Defining $E_i= \sum_j \alpha_i^j\overline E_i$ the frame is still orthonormal, that follows from a direct calculation and the fact that $(\alpha_i^j(x))_{ij} \in SO(n)$ and $\overline E_i (p) = e_i$ because $\alpha_i^j(p)= \delta_i^j$.

Since $h(E_i,E_j)= \delta_i^j$ then: $h(\nabla_X E_i, E_j) + h(E_i,\nabla_X E_j) = 0 $.

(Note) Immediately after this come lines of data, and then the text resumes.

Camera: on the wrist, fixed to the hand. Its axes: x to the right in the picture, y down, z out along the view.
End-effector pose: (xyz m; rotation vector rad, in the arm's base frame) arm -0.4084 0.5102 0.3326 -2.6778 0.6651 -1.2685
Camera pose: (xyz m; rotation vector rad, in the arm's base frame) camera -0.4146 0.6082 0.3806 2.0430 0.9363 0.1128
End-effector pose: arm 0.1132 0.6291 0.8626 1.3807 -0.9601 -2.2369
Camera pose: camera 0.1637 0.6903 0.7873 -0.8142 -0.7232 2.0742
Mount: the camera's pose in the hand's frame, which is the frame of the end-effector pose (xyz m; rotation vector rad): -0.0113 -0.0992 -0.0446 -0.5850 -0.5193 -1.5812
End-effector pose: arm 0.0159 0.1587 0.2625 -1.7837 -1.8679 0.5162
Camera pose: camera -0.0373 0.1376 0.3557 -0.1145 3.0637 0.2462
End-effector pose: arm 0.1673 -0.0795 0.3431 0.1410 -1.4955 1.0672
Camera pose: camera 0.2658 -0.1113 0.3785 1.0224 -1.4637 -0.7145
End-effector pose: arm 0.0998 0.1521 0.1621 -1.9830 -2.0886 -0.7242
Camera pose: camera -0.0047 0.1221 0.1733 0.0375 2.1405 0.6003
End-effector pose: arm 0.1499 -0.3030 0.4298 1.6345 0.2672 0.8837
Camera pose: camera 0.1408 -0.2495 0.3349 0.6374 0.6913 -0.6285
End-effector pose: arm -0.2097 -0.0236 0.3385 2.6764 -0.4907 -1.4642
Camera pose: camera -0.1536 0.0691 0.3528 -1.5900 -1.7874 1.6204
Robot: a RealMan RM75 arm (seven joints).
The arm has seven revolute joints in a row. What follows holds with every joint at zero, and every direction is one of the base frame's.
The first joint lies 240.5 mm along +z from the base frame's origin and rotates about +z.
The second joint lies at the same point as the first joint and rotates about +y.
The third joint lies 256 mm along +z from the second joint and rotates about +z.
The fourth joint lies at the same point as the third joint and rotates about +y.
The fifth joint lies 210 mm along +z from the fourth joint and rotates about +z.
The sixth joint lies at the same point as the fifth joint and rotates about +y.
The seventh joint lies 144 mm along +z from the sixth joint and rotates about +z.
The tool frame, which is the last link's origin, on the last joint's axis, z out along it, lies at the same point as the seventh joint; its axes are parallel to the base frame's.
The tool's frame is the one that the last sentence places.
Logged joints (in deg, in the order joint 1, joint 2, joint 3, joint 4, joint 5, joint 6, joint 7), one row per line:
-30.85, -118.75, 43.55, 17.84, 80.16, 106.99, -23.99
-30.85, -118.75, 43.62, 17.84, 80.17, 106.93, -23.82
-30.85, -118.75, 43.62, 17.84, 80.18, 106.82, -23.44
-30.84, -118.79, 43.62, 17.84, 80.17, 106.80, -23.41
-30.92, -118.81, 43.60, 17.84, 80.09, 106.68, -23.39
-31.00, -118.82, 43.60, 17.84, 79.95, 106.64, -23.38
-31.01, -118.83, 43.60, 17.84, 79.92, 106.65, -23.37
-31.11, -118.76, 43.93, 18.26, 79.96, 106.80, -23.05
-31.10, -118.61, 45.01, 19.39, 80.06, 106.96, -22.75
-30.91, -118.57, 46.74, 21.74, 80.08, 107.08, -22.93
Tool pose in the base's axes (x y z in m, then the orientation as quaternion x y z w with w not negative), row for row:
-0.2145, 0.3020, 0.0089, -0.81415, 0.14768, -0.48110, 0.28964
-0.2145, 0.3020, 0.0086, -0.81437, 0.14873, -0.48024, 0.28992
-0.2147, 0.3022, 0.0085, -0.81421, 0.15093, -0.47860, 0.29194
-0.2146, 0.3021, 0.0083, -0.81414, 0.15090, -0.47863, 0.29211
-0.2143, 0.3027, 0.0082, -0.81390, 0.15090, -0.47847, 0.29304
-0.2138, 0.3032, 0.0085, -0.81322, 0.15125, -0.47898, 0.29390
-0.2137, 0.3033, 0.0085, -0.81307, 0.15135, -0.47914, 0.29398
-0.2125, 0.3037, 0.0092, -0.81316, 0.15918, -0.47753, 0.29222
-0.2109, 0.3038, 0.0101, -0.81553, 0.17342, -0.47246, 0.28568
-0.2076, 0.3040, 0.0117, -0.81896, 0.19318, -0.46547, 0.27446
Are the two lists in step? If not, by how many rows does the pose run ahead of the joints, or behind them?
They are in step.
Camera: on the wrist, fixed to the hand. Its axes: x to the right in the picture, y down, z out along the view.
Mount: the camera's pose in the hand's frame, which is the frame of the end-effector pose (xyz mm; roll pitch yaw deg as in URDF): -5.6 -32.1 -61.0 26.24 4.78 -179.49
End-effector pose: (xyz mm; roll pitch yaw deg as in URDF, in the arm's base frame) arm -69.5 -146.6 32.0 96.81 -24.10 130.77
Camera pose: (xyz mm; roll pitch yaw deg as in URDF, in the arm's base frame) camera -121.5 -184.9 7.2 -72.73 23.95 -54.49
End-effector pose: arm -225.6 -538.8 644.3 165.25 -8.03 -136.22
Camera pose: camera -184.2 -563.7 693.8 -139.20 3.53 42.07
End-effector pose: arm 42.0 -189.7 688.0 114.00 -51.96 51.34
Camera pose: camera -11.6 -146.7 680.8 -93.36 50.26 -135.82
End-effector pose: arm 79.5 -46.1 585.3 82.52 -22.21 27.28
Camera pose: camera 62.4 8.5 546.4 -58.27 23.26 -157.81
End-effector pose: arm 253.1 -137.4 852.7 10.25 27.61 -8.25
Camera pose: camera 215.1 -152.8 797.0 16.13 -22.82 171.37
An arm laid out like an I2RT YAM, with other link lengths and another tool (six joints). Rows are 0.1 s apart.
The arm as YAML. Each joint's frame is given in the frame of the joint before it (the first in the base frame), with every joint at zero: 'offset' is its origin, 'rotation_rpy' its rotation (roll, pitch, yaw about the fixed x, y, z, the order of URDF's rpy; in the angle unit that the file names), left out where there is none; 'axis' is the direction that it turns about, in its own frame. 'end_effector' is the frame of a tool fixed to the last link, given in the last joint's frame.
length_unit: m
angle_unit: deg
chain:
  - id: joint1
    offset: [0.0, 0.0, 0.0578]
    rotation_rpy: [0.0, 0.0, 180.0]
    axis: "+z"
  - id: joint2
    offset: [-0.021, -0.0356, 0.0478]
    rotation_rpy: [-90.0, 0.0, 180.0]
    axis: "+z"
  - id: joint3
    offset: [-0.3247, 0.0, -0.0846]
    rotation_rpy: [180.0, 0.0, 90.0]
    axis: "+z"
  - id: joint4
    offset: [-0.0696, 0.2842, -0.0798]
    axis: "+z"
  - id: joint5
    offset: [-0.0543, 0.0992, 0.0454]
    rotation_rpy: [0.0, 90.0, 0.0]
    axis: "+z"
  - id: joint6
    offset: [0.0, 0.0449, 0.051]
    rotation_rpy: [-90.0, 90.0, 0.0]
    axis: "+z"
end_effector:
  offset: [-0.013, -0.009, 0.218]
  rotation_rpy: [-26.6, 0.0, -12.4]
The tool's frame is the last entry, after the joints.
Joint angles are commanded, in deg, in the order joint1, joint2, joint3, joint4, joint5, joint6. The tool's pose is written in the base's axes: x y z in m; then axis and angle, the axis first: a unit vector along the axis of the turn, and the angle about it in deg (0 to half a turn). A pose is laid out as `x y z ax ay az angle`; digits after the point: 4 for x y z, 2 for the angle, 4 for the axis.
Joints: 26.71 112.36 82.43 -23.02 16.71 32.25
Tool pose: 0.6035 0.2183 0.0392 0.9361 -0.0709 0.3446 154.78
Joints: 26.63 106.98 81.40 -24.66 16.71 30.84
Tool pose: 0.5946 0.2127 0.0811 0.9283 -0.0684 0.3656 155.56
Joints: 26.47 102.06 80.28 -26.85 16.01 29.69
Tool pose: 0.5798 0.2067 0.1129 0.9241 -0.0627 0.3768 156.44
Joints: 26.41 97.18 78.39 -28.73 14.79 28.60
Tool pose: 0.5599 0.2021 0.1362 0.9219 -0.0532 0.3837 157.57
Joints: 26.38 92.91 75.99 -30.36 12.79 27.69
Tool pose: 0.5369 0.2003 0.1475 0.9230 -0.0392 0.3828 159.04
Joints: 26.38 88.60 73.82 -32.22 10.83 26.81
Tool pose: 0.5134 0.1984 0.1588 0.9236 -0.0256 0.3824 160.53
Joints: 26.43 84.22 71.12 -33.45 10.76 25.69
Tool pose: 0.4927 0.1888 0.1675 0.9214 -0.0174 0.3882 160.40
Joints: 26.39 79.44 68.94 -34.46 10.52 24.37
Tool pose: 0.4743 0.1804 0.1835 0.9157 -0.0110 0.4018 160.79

So all I have to see is that:

$h(\nabla_X E_i, E_j) = h(E_i,\nabla_X E_j) $

Writing the above equation with the koszul formula and doing the calculations, Using the antisymmetry of Lie bracket and the fact that the inner product is commutative:

$h(\nabla_X E_i, E_j) - h(E_i,\nabla_X E_j) = -h([E_i,E_j],X) $

So all at have to see is that in p: $[E_i,E_j](p) = 0$

That the Lie bracket its 0 at p for the basis constructed in this way! I have been trying to justify this from lie bracket proprieties with no luck

Answer 1

Choose a coordinate system $\varphi = (x^1, \dots, x^n)$ around $p$ with $p$ corresponding to $(0,\dots,0)$ and define the Christoffel symbols of the frame $\overline{E}_j$ with respect to the frame $\frac{\partial}{\partial x^i}$ by

$$ \nabla_i \overline{E}_j = \nabla_{\frac{\partial}{\partial x^i}} \overline{E}_j = \Gamma_{ij}^k \overline{E}_k $$

(summation convention is in place). We want to define a new frame $E_i = \alpha_i^j \overline{E}_j$ so that the following conditions hold:

1. The frame $E_i$ is an orthonormal frame.
2. $E_i(p) = \overline{E}_i(p)$.
3. $(\nabla_i E_j)(p) = \left( \nabla_{\frac{\partial}{\partial x^i}} E_j \right)(p) = 0$ for all $1 \leq i, j \leq n$.

Let us write explicitly the conditions on the matrix $\alpha = (\alpha_i^j)_{i,j=1}^n$ must satisfy for each of the following conditions to hold:

1. The matrix $\alpha(q) = (\alpha_i^j(q))_{i,j=1}^n$ must be an orthonormal matrix for each $q \in U$ (where $U$ is the relevant neighborhood of $p \in M$).
2. $\alpha(p) = I_n$ (the identity matrix).
3. We must have $$ (\nabla_i E_j)(p) = (\nabla_i (\alpha_j^k \overline{E}_k))(p) = \left( \frac{\partial \alpha_{j}^k}{\partial x^i} \overline{E}_k + \alpha_j^k \Gamma_{ik}^l \overline{E}_l \right)(p) = \\ \left( \frac{\partial \alpha_j^l}{\partial x^i}(p) + \alpha_j^k(p) \Gamma_{ik}^l(p) \right) \overline{E}_l(p) = 0$$ which implies that $$ \frac{\partial \alpha_j^l}{\partial x^i}(p) + \alpha_j^k(p) \Gamma_{ik}^l(p) = \frac{\partial \alpha_j^l}{\partial x^i}(p) + \delta_j^k \Gamma_{ik}^l(p) = \frac{\partial \alpha_j^l}{\partial x^i}(p) + \Gamma_{ij}^l(p) = 0 $$ for $ 1 \leq i,j,l \leq n$. If we set $\Gamma_i = (\Gamma_{ij}^k)_{j,k=1}^n$, this can be written as $$ \frac{\partial \alpha}{\partial x^i}(p) = -\Gamma_i(p) $$ for $1 \leq i \leq n$.

Note that the matrix $\Gamma_i := (\Gamma_{ij}^k)_{j,k=1}^n$ is anti-symmetric (since our connection is metric).

If we set

$$ \alpha(\varphi^{-1}(x^1, \dots, x^n)) := e^{-x^i \Gamma_i(p)} $$

then since the exponential of an anti-symmetric matrix is orthogonal, we have $(1)$ and by direct calculation we also have $(2)$ and $(3)$.

Answer 2

Hint: The actual task is to show that you can choose the functions $\alpha^i_j$ in such a way that the conditions are satisfied, which mainly amounts to fixing the derivatives at $x$ without destroying the fact that the matrix $(\alpha^i_j)$ is orthogonal.

My preferred way to solve the problem would not be by choosing an orthonormal frame and then adapting via the $\alpha^i_j$ but rather use parallel transport to directly construct an appropriate frame.